An article in the Star Tribune highlights the role of the Nonprofit Assistance Fund among Minnesota’s nonprofits. The specific case it references is the first million-dollar loan made by the Nonprofit Assistance Fund (NAF). The loan was made to help the Aliveness Project move to a space more conducive to their HIV/AIDS program.

NAF is a community development financial institution (CDFI) led by Kate Barr, one of NPQ’s favorite authors on nonprofit financial dynamics. CDFIs provide not just loans but financial advice, and there are around 400 of them in the United States. Barr is well suited to leadership of a CDFI, having had 20 years of experience as a banker at Riverside Bank before she joined NAF.

Over the last ten years, NAF has raised $19 million in capital from individuals, foundations, and banks to make grants or long-term loans to nonprofits at good rates and with flexible terms.

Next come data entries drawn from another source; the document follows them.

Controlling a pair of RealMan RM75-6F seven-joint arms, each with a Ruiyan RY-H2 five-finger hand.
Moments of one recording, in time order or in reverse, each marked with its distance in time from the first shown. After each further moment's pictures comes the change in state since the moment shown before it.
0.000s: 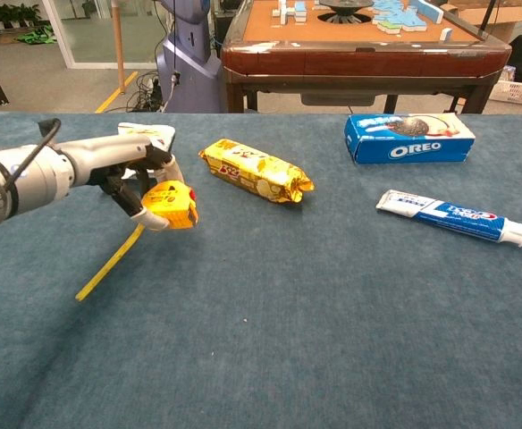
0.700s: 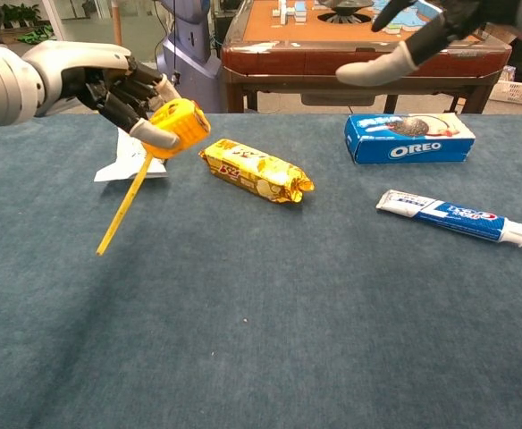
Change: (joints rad) left arm -0.031 0.200 -0.136 -0.368 -0.246 0.111 -0.034; right arm 0.423 -0.393 0.154 -0.039 0.214 -0.258 -0.307
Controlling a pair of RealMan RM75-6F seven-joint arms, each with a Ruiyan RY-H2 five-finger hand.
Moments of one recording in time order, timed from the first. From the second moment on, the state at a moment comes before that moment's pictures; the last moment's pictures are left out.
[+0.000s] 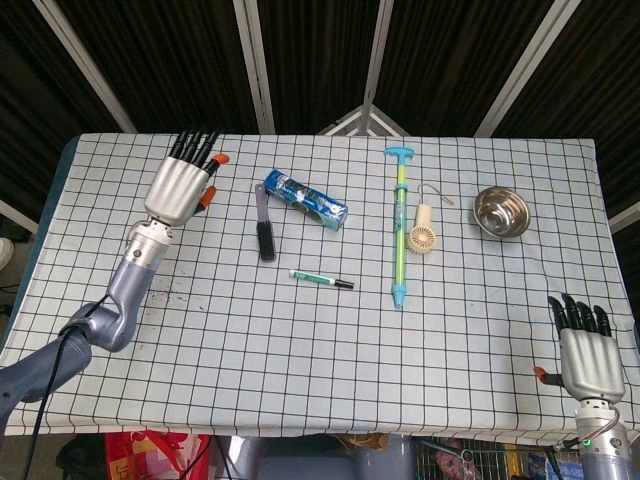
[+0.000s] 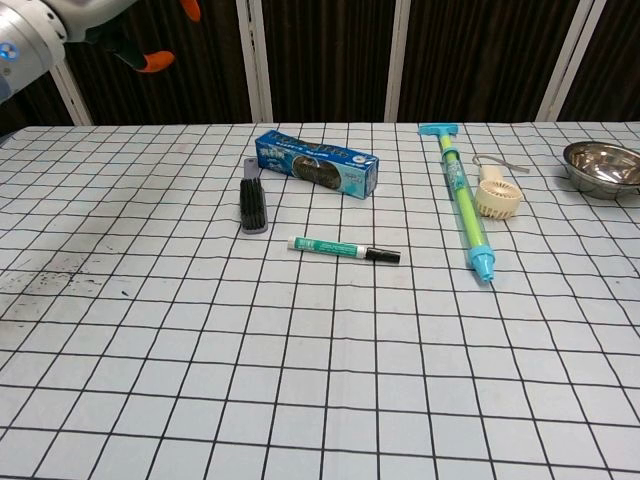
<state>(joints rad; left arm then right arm) -0.89 -1.60 -0.33 -0.95 1.43 1.07 0.12 0.13 -1.07 0.10 -1.96 -1.09 1.39 -0.56</state>
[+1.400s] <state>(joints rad) -1.32 -1.74 -0.19 -1.08 0.33 0.61 0.59 0.22 -1.14 0.09 -1.83 -0.95 1.29 -0.53</state>
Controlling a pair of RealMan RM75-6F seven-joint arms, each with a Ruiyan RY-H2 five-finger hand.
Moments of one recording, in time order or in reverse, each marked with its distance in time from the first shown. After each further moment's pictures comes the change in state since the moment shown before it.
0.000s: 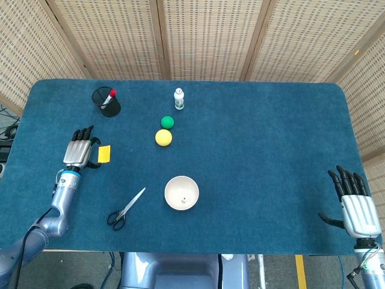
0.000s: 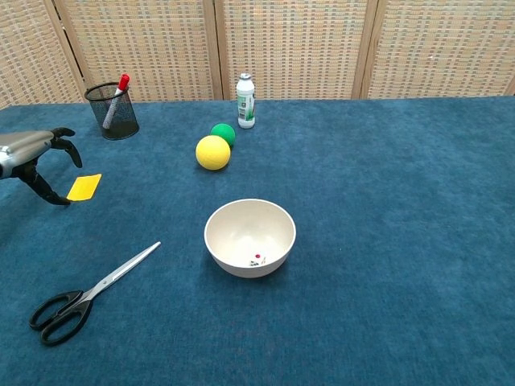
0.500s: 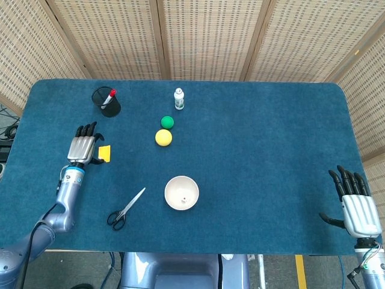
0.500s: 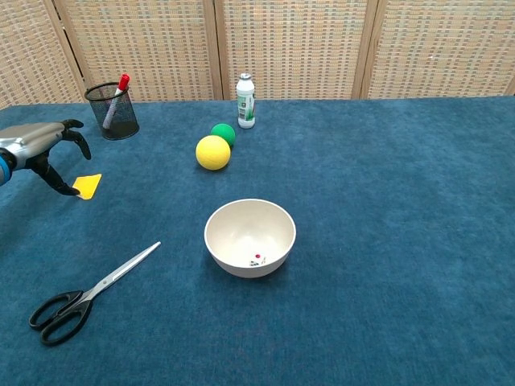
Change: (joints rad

Participation in the fund helps the banks to meet their Community Reinvestment Act obligations and serve organizations that might otherwise fall outside of their loan guidelines.

Ron Zweber, a senior vice president at St. Paul-based Bremer Bank, said, “NAF bridges the space between the nonprofit and banking sectors. Not all nonprofit organizations will meet bank loan underwriting criteria. NAF has historically been a direct lender to these organizations. And NAF’s ability to provide technical assistance, training and coaching [also] is very important.’’ And Barr says, “In fairness, bankers today can’t make these kinds of [small] loans. There are so many regulations. And they can’t get the loan-to-value ratio [they need to secure the mortgage].’’

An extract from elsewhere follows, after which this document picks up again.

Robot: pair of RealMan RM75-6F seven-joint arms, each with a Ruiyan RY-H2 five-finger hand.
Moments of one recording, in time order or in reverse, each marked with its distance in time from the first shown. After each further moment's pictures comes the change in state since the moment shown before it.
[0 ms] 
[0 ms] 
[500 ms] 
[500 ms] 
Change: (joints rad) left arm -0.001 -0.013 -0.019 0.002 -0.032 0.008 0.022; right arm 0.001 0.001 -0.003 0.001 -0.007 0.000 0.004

CDFIs are certified by the CDFI Fund of the U.S. Department of the Treasury. They have been among us for 20 years and were designed to increase economic activity in markets not fully served by traditional financial institutions.—Ruth McCambridge

  • Kate Little

    I am disappointed, taken aback by Barr’s comment “In fairness, bankers today can’t make these kinds of loans. There are so many regulations.” Has she forgotten why there are so many regulations? How about mortgage fraud? How about predatory lending? How about the near collapse of the financial system? How about the bank bailout by taxpayers? How about the foreclosure crisis still gripping many communities? How about the minority and elderly homeowners faced with foreclosures? How about the huge bonuses bankers and Wall Street took home? These regulations were a reaction to bank excesses – they did not come out of the blue. Banks could do much more to atone for their behavior resulting in the economic collapse. They could make loans instead of grants and still be seen as doing good by getting CRA credit. I don’t think we need to be fair to the bankers. I think the bankers need to be fair to the American people. Bring on the regulations.